The hospital blocks were designed to have, in technical terminology, a concrete cube strength of 30 megapascals (MPa). Yet the Accident and Emergency department was found to have a concrete strength of only 18 MPa, while that of Block D hit only 23 MPa. 

Block A (29 MPa) and Block B (27 MPa) fell narrowly below their specified strength, while Block C, Block E, the mortuary and the oncology hospital were on target. 

The impact of the “below-specification concrete” was assessed using a structural model of the building, to test the seismic resilience of the A&E building. Arup’s assessment highlighted that remedial measures were required to address performance under seismic conditions.

Before the summer recess, when answering parliamentary questions from the Opposition benches, Prime Minister Joseph Muscat confirmed that he had had a meeting with Swedish Prime Minister Stefan Lofven over a possible settlement with the hospital’s contractors, Sweden’s Skanska.

 “It is going to be an uphill struggle, but we are going to fight this case all the way,” Muscat pledged, adding that a freshly-called investigation into the inferior concrete is concluding its findings.

At the time Opposition deputy leader Beppe Fenech Adami questioned whether the government’s legal action and the police investigations mean that their harsh criticism of the waiver that the Foundation for Medical Services had conceded to Skanska was nothing but “propaganda”.
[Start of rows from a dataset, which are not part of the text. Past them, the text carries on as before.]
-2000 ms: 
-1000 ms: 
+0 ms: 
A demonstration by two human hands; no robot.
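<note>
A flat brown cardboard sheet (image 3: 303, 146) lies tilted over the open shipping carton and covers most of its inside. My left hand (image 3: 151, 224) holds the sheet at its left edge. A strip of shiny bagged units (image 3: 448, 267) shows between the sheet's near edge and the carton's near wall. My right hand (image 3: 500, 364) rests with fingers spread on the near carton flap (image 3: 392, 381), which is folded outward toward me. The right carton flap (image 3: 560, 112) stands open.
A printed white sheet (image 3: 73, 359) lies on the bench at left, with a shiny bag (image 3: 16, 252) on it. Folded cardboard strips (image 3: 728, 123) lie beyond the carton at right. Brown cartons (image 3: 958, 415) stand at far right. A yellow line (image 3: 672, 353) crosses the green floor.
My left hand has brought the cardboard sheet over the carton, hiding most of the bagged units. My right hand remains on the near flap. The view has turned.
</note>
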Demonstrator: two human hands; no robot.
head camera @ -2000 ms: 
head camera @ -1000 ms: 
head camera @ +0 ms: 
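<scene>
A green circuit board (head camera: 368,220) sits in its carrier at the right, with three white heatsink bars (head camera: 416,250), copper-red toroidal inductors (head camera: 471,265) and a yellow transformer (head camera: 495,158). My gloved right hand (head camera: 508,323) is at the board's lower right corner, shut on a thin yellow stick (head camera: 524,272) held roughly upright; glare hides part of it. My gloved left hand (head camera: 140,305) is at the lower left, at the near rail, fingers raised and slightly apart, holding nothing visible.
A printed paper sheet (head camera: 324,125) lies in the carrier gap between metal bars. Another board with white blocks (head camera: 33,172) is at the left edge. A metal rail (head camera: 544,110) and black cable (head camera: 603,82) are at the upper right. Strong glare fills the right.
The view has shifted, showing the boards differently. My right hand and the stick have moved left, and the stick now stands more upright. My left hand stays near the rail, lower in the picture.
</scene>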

The Nationalist party’s other deputy leader, Mario de Marco had also argued that legal firm Camilleri Preziosi had advised the FMS back in 2009 that the waiver doesn’t absolve Skanska of responsibility with regard to defects in the hospital structure.

Konrad Mizzi had said he had taken this up with representatives of the law firm, insisting that the waiver was “unnecessary”.

“The reality is that the hospital cost us €700 million, three times as much as an acute hospital of that size costs across Europe. Not only did we pay in excess for it, but we paid for faulty material,” Mizzi said.